I have a Spark streaming / DStream app like this:
// Function to create and setup a new StreamingContext
def functionToCreateContext(): StreamingContext = {
val ssc = new StreamingContext(...) // new context
val lines = ssc.socketTextStream(...) // create DStreams
...
ssc.checkpoint(checkpointDirectory) // set checkpoint directory
ssc
}
// Get StreamingContext from checkpoint data or create a new one
val context = StreamingContext.getOrCreate(checkpointDirectory, functionToCreateContext _)
// Do additional setup on context that needs to be done,
// irrespective of whether it is being started or restarted
context. ...
// Start the context
context.start()
context.awaitTermination()
Where my context uses a configuration file where I can pull items with methods like appConf.getString
. So I actually use:
val context = StreamingContext.getOrCreate(
appConf.getString("spark.checkpointDirectory"),
() => createStreamContext(sparkConf, appConf))
where val sparkConf = new SparkConf()...
.
If I stop my app and change configuration in the app file, these changes are not picked up unless I delete the checkpoint directory contents.

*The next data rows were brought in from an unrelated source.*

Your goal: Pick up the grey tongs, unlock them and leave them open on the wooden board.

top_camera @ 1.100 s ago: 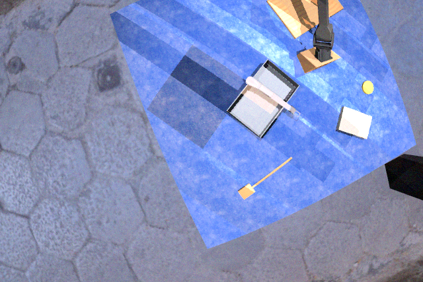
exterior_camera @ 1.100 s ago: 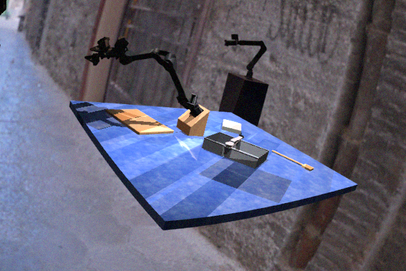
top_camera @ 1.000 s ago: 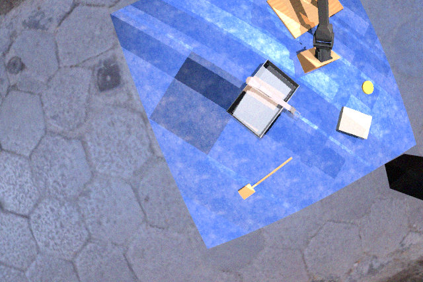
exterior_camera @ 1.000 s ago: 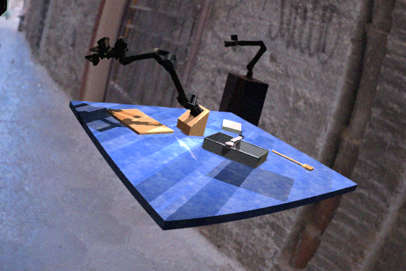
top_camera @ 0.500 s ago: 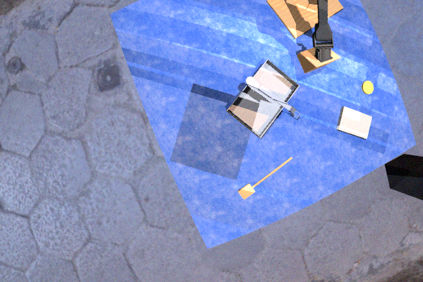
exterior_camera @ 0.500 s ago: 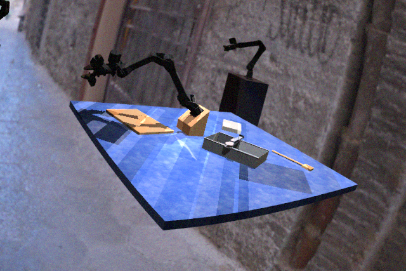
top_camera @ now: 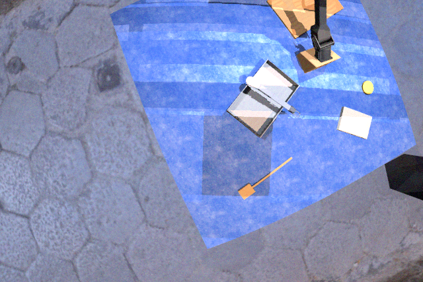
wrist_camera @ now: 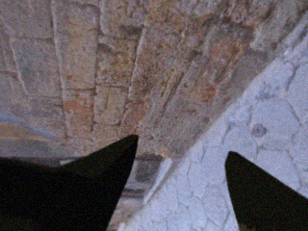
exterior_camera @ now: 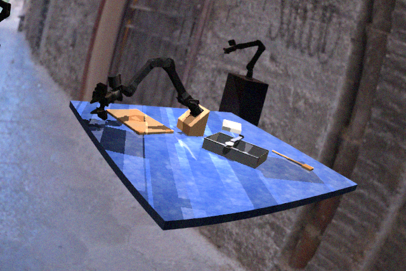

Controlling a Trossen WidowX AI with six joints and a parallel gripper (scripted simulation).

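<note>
The roasting tin lies 75 cm to the left of my gripper tip, 21 cm ahead of it and 9 cm below it. The rest, counted from my gripper tip: white block (103 cm to the left, 22 cm behind, 11 cm below); then wooden board (37 cm to the left, 21 cm behind, 11 cm below).
</note>
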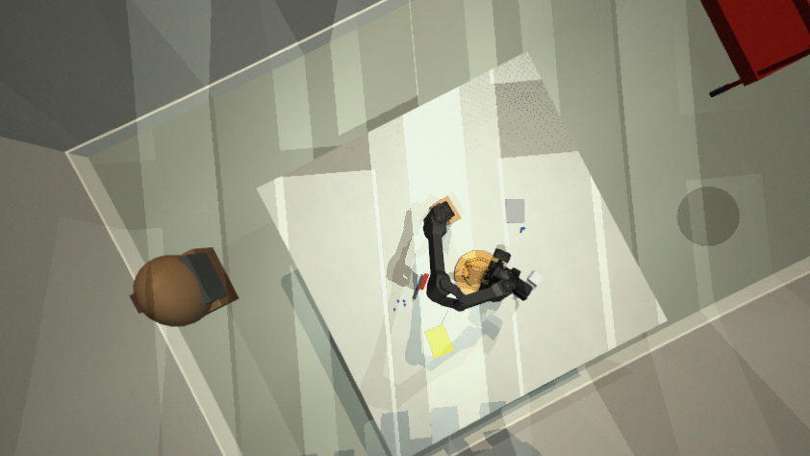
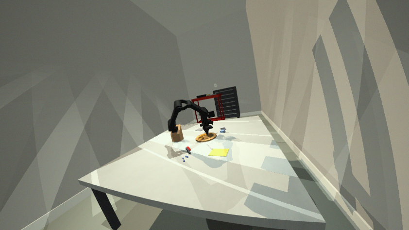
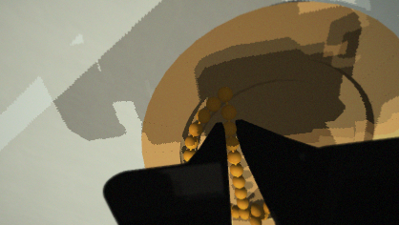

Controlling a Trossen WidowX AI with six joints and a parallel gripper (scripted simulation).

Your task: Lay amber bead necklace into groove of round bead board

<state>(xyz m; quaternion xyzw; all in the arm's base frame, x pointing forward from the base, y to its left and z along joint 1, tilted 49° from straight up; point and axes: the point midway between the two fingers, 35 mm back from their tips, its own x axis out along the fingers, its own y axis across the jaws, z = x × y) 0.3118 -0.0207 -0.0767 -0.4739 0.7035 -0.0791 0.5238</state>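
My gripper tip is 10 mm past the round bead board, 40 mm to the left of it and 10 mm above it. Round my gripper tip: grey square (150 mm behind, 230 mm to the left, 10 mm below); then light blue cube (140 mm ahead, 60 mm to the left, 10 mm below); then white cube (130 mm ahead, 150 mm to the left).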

For example, I would like to change spark.streaming.kafka.maxRatePerPartition
or spark.windowDurationSecs
dynamically. (EDIT: I kill the app, change the configuration file and then restart the app.) How can I do dynamically change these settings or enforce a (EDITED WORD) configuration change without trashing my checkpoint directory (which is about to include checkpoints for state info)?
How can I do dynamically change these settings or enforce a configuration change without trashing my checkpoint directory?
If dive into the code for StreamingContext.getOrCreate
:
def getOrCreate(
checkpointPath: String,
creatingFunc: () => StreamingContext,
hadoopConf: Configuration = SparkHadoopUtil.get.conf,
createOnError: Boolean = false
): StreamingContext = {
val checkpointOption = CheckpointReader.read(
checkpointPath, new SparkConf(), hadoopConf, createOnError)
checkpointOption.map(new StreamingContext(null, _, null)).getOrElse(creatingFunc())
}
You can see that if CheckpointReader
has checkpointed data in the class path, it uses new SparkConf()
as a parameter, as the overload doesn't allow for passing of a custom created SparkConf
. By default, SparkConf
will load any settings declared either as an environment variable or passed to the classpath:
class SparkConf(loadDefaults: Boolean) extends Cloneable with Logging {
import SparkConf._
/** Create a SparkConf that loads defaults from system properties and the classpath */
def this() = this(true)
So one way of achieving what you want is instead of creating a SparkConf
object in the code, you can pass the parameters via spark.driver.extraClassPath
and spark.executor.extraClassPath
to spark-submit
.
Do you create your Streaming Context the way the docs suggest, by using StreamingContext.getOrCreate
, which takes a previous checkpointDirectory
as an argument?
// Function to create and setup a new StreamingContext
def functionToCreateContext(): StreamingContext = {
val ssc = new StreamingContext(...) // new context
val lines = ssc.socketTextStream(...) // create DStreams
...
ssc.checkpoint(checkpointDirectory) // set checkpoint directory
ssc
}
// Get StreamingContext from checkpoint data or create a new one
val context = StreamingContext.getOrCreate(checkpointDirectory, functionToCreateContext _)
// Do additional setup on context that needs to be done,
// irrespective of whether it is being started or restarted
context. ...
// Start the context
context.start()
context.awaitTermination()
http://spark.apache.org/docs/latest/streaming-programming-guide.html#checkpointing
It can not be done adding/updating spark configurations when you are restoring from checkpoint directory. You can find spark checkpointing behaviour in documentation:
When the program is being started for the first time, it will create a new StreamingContext, set up all the streams and then call start().
When the program is being restarted after failure, it will re-create a StreamingContext from the checkpoint data in the checkpoint directory
So if you use checkpoint directory then on restart of job it will re-create a StreamingContext from checkpoint data which will have old sparkConf.